Treinta años atrás, refiriéndose a la huelga de hambre hasta la muerte realizada por los presos irlandeses en cárceles británicas, Fidel Castro pronunció las siguientes palabras en la Unión Interparlamentaria Mundial: “La tozudez, la intransigencia, la crueldad, la insensibilidad ante la comunidad internacional del gobierno británico frente al problema de los patriotas irlandeses en huelga de hambre hasta la muerte recuerdan a Torquemada y la barbarie de la Inquisición en plena Edad Media.

¡Tiemblen los tiranos ante hombres que son capaces de morir por sus ideas tras 60 días de huelga de hambre! Al lado de este ejemplo, ¿qué fueron los tres días de Cristo en el calvario, símbolo durante siglos del sacrificio humano? ¡Es hora de poner fin, mediante la denuncia y la presión de la comunidad mundial, a esa repugnante atrocidad!”. Al gobierno cubano le complacieron tanto esas palabras de Fidel Castro que las trasladó al bronce y aún están en la Plaza Víctor Hugo de La Habana. Porque, en verdad, tal como señaló Castro cuando el dardo se dirigía para otro lado, ¡cuánto de humanidad y de coraje hay en un calvario semejante, y cuánto de atrocidad vivida se oculta detrás de un ser humano capaz de llevar la huelga de hambre hasta las últimas consecuencias!

Este drama cubano y esta prolongadísima agonía -tanto de los “conflictivos” que no se someten como del propio régimen que los reprime- tienen que encontrar un camino dentro de los cauces de la civilización. Sin entrometerse en los problemas de los demás, sin violentar el principio de no intervención, todo cuanto se pueda hacer, desde los otros países de América Latina, para contribuir a una solución pacífica, democrática y respetuosa de los derechos humanos, centralmente cubana además, debe ser bienvenido.
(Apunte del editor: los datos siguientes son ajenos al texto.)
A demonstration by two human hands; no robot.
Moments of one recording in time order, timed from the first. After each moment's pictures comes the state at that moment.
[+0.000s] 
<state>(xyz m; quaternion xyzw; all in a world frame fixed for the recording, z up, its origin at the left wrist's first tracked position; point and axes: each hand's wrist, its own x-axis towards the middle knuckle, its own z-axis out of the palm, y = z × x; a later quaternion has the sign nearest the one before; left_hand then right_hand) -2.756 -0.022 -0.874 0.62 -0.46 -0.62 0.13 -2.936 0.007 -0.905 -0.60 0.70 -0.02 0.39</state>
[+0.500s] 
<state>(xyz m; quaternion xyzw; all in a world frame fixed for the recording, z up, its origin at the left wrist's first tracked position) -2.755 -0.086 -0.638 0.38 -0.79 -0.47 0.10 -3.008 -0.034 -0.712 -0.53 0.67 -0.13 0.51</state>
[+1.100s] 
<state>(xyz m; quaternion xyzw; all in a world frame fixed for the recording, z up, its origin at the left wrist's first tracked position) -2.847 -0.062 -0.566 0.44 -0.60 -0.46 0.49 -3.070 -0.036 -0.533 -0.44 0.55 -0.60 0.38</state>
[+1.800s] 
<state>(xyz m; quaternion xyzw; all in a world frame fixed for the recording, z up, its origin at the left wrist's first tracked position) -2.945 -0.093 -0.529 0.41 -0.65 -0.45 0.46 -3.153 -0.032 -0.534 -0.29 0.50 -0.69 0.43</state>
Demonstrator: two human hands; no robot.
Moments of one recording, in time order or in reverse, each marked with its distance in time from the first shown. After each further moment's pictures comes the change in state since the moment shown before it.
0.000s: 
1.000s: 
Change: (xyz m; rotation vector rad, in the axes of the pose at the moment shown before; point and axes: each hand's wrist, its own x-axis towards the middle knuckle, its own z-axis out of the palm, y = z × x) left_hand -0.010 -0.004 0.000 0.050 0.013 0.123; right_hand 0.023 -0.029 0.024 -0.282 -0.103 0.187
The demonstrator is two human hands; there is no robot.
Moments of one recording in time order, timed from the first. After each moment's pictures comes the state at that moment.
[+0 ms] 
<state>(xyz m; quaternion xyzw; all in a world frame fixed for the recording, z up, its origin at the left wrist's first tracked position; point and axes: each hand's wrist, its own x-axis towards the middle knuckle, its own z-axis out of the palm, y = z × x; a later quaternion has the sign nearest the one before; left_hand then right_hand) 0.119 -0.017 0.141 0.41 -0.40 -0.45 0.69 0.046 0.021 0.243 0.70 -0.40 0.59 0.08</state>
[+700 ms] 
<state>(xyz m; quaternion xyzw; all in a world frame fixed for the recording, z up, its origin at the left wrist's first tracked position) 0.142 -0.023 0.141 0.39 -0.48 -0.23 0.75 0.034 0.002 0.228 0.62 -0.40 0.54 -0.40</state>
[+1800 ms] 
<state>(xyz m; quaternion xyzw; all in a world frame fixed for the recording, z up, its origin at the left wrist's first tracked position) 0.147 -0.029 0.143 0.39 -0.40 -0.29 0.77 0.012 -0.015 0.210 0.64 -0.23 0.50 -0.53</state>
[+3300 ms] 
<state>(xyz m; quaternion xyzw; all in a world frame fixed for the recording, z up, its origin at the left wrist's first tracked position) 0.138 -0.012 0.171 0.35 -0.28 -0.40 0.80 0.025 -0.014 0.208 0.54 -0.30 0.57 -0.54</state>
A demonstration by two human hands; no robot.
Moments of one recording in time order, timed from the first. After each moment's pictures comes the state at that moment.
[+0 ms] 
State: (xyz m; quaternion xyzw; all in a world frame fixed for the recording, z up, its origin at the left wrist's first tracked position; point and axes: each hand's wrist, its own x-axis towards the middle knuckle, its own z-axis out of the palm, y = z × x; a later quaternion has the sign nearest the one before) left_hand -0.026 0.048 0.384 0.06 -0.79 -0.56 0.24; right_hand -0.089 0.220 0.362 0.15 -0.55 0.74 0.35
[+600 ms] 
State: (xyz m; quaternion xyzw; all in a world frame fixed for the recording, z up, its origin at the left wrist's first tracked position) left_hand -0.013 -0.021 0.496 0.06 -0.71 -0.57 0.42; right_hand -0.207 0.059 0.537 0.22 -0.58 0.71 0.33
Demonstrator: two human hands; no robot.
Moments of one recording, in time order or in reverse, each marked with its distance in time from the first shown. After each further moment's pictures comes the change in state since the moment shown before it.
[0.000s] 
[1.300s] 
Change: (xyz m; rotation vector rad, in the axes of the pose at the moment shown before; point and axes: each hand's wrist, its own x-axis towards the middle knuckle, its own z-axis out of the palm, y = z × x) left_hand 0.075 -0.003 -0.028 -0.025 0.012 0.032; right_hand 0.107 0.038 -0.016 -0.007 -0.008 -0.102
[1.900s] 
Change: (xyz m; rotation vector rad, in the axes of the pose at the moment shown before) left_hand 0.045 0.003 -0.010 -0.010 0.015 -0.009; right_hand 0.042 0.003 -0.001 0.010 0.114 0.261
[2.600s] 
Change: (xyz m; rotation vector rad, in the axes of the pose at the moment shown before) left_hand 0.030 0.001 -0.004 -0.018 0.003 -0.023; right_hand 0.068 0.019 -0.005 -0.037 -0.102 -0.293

Y entre los primeros pasos, nos parece, se encuentra uno que a quienes siempre nos hemos sentido hermanados con la suerte del pueblo cubano y respiramos en la izquierda nos resulta imperativo dar: no callar ante las repugnantes atrocidades y ponerse del lado de quienes, sin más armas que su cuerpo, reclaman legítimamente sus derechos.